# WHAT THE EXERCISE ASKS
Copy out exactly the lines from the one with "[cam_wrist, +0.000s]" through the last line of the listing below, both included, but none of the pictures.

# GIVEN DATA

[Start of Attachment]

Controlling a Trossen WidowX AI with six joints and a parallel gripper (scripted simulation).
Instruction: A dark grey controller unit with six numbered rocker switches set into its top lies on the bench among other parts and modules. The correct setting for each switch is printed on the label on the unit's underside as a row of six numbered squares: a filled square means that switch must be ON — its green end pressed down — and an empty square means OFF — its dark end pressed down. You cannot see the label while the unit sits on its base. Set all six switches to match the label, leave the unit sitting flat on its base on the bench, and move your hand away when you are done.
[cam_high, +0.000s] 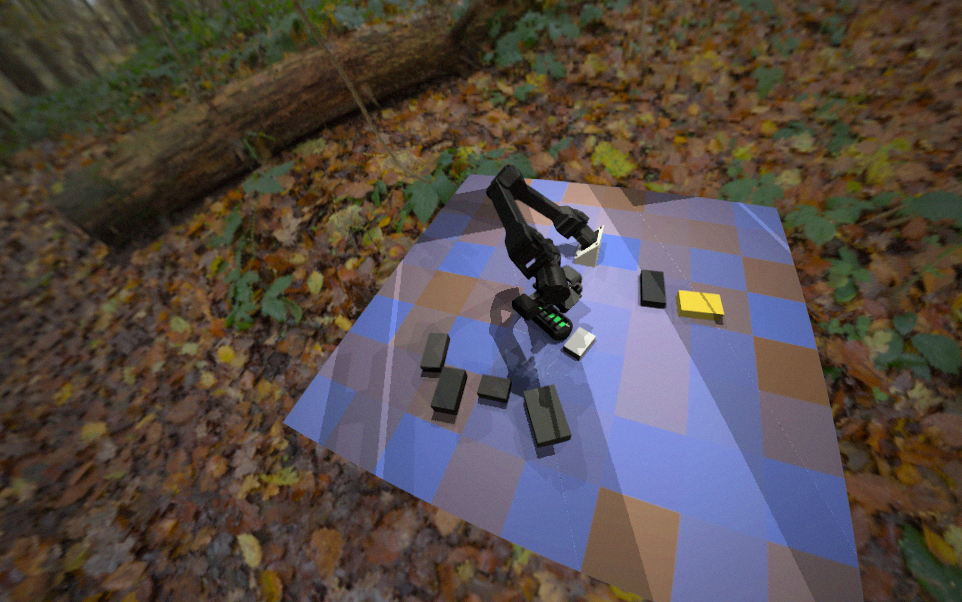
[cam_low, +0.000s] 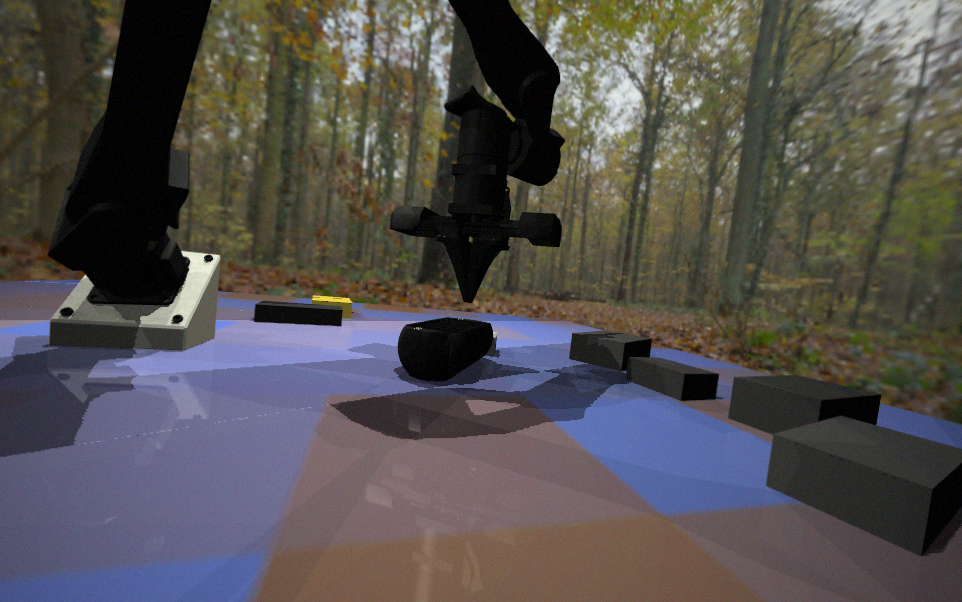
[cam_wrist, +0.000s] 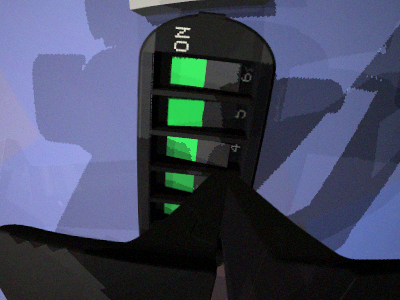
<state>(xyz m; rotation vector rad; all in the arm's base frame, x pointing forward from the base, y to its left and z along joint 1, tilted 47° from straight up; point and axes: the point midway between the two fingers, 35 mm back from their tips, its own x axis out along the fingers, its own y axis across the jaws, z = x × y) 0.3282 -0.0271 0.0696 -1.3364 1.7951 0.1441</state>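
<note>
My gripper tip is now 4 cm short of the white block, 10 cm to the right of it and 6 cm above it. Also, from my gripper tip: dark block: 20 cm behind, 27 cm to the left, 6 cm below; yellow block: 17 cm behind, 40 cm to the left, 6 cm below.
</note>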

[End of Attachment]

# SOLUTION BELOW
[cam_wrist, +0.000s] 
<state>(xyz m; rotation vector rad; all in the arm's base frame, x pointing forward from the base, y to its left and z along joint 1, tilted 47° from straight up; point and axes: the point midway between the two fingers, 35 mm back from their tips, its own x axis out along the fingers, its own y axis across the jaws, z = x × y) 0.3282 -0.0271 0.0696 -1.3364 1.7951 0.1441</state>
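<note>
My gripper tip is now 4 cm short of the white block, 10 cm to the right of it and 6 cm above it. Also, from my gripper tip: dark block: 20 cm behind, 27 cm to the left, 6 cm below; yellow block: 17 cm behind, 40 cm to the left, 6 cm below.
</note>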

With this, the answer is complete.